* EXERCISE: Write out nothing but the lines from the first line of the entries below through the line with "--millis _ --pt"; no pictures go in.

[Collected data entries]

--

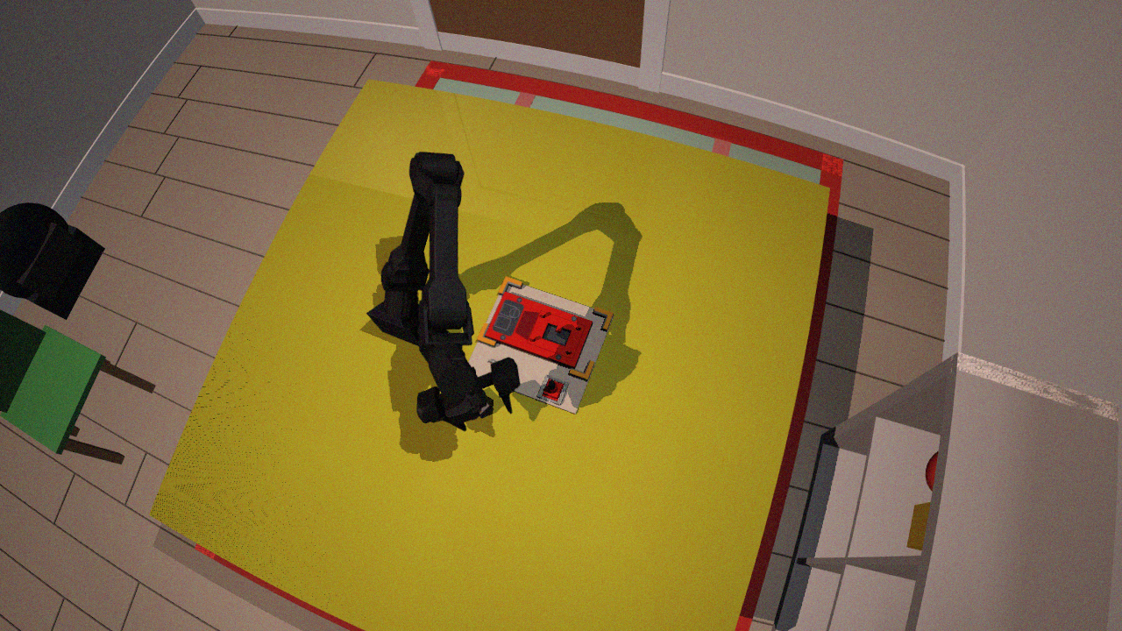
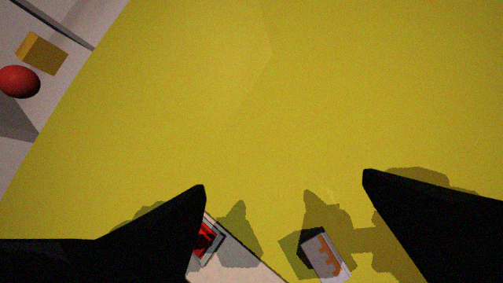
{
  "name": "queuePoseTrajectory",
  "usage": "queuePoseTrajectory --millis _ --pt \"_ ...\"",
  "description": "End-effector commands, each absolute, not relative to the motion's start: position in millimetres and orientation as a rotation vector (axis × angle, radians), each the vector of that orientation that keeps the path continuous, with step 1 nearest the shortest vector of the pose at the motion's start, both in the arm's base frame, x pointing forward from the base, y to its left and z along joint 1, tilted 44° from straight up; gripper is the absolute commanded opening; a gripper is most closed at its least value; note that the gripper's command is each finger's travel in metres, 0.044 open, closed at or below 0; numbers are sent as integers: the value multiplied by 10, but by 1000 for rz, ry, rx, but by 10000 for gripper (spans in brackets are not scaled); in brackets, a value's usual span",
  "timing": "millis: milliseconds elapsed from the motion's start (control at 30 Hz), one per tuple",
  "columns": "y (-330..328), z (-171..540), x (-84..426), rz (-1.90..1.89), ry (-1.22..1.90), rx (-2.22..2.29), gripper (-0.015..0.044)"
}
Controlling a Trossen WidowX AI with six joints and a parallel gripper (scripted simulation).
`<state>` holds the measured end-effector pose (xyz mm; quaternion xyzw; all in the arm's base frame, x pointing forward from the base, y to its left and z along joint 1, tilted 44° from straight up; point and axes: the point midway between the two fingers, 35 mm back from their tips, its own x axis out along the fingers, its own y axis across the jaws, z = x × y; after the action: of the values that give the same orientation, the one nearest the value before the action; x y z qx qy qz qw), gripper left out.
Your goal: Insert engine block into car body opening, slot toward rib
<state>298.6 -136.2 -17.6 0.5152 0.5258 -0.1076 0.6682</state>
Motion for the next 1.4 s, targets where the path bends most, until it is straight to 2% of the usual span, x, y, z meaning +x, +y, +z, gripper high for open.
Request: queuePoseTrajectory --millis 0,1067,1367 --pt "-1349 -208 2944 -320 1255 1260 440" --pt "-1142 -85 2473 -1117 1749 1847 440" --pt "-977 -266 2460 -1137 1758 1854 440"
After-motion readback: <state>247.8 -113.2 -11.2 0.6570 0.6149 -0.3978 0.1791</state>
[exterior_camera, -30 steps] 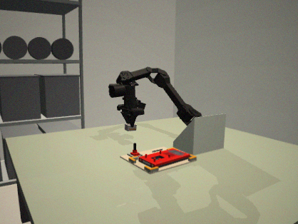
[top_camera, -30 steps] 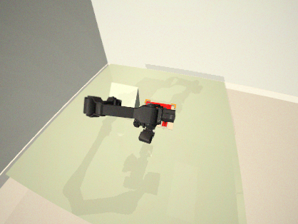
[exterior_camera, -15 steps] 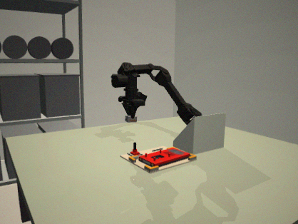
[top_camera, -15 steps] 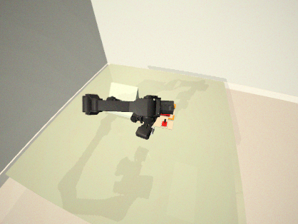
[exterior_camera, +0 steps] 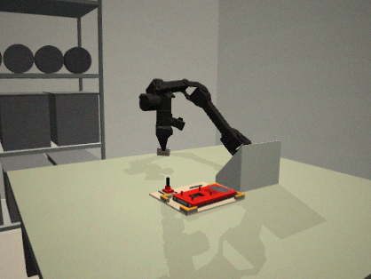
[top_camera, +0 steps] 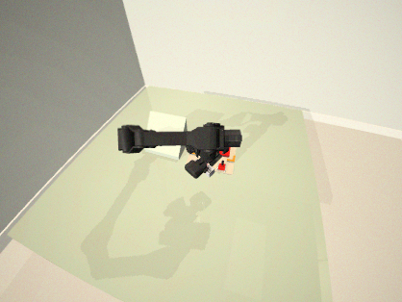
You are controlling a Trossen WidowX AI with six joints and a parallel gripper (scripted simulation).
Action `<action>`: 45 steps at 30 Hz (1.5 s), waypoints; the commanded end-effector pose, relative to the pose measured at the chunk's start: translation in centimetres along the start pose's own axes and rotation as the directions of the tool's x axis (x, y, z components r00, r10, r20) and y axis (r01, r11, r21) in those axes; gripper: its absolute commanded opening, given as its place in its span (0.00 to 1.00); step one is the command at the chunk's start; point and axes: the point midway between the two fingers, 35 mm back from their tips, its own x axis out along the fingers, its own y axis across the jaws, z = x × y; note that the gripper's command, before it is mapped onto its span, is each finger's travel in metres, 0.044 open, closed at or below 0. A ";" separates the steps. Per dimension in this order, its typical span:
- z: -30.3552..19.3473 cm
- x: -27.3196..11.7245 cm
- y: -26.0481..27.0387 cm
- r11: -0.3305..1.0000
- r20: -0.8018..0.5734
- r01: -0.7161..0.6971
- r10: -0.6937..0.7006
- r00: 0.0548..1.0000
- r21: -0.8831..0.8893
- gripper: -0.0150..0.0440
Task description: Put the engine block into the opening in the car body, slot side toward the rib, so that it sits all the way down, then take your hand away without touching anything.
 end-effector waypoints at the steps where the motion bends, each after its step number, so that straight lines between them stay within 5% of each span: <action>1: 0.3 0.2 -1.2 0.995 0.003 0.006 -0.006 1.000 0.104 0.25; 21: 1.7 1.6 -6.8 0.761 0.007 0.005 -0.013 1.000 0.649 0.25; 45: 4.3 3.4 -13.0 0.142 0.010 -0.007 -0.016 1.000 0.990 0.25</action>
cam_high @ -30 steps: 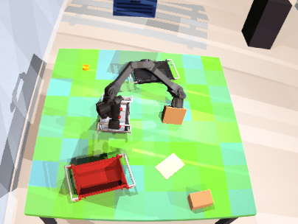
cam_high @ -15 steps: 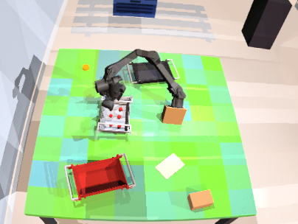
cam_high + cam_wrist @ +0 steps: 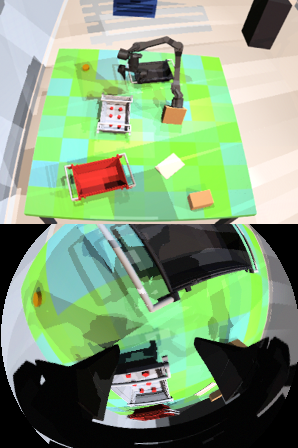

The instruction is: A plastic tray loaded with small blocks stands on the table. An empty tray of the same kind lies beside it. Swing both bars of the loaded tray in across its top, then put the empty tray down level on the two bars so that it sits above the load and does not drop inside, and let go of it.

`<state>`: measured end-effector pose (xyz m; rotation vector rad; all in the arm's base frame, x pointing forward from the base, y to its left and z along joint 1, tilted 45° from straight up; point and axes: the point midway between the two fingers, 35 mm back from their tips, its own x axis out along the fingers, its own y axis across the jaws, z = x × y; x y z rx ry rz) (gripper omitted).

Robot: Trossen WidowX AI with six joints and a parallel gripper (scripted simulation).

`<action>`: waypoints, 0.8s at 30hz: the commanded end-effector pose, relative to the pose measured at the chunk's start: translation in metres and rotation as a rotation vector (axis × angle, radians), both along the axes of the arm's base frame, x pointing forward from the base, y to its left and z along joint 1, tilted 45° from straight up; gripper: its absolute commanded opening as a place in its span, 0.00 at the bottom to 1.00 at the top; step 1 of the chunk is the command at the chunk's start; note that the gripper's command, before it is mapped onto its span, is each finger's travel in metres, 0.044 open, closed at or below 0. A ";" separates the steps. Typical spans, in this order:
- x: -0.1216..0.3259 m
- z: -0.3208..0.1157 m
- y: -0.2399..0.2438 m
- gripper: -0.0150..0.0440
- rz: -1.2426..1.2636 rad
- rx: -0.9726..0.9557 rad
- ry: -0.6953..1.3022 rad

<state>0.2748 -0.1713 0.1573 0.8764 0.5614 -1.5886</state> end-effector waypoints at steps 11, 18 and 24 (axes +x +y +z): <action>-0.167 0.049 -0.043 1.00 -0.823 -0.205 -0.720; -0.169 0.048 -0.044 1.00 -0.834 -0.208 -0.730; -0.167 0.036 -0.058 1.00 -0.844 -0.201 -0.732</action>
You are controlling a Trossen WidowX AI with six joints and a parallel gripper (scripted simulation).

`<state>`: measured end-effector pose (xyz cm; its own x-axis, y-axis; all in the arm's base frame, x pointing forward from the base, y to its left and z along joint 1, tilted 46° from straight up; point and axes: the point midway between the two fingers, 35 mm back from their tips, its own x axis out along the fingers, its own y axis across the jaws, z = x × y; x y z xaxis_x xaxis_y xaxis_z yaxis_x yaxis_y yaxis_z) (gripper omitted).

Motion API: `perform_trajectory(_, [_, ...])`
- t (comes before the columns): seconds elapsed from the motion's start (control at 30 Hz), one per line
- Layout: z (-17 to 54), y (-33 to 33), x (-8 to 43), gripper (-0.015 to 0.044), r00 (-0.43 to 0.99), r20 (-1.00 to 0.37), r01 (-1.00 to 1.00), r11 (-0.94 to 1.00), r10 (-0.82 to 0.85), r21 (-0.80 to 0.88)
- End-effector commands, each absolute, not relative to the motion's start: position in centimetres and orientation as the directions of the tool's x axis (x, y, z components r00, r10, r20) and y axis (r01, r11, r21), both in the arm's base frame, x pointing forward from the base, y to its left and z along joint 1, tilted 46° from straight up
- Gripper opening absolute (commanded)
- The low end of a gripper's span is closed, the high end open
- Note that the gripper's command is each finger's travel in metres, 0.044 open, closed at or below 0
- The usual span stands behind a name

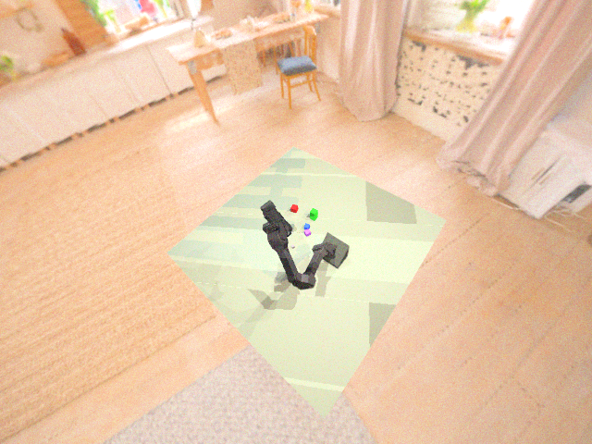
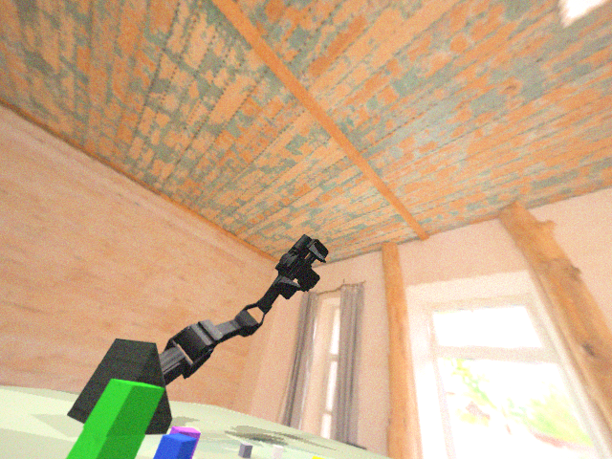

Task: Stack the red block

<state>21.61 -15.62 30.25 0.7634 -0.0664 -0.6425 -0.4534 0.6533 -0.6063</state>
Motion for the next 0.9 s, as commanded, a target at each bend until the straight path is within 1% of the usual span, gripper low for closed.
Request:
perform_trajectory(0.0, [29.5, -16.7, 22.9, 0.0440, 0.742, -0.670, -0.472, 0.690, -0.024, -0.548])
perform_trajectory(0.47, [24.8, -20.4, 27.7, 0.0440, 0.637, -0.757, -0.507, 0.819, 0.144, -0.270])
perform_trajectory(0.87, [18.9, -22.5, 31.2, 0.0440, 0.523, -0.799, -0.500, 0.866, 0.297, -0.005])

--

* RESULT BELOW:
{
  "name": "queuePoseTrajectory",
  "usage": "queuePoseTrajectory --millis _ --pt \"_ ...\"",

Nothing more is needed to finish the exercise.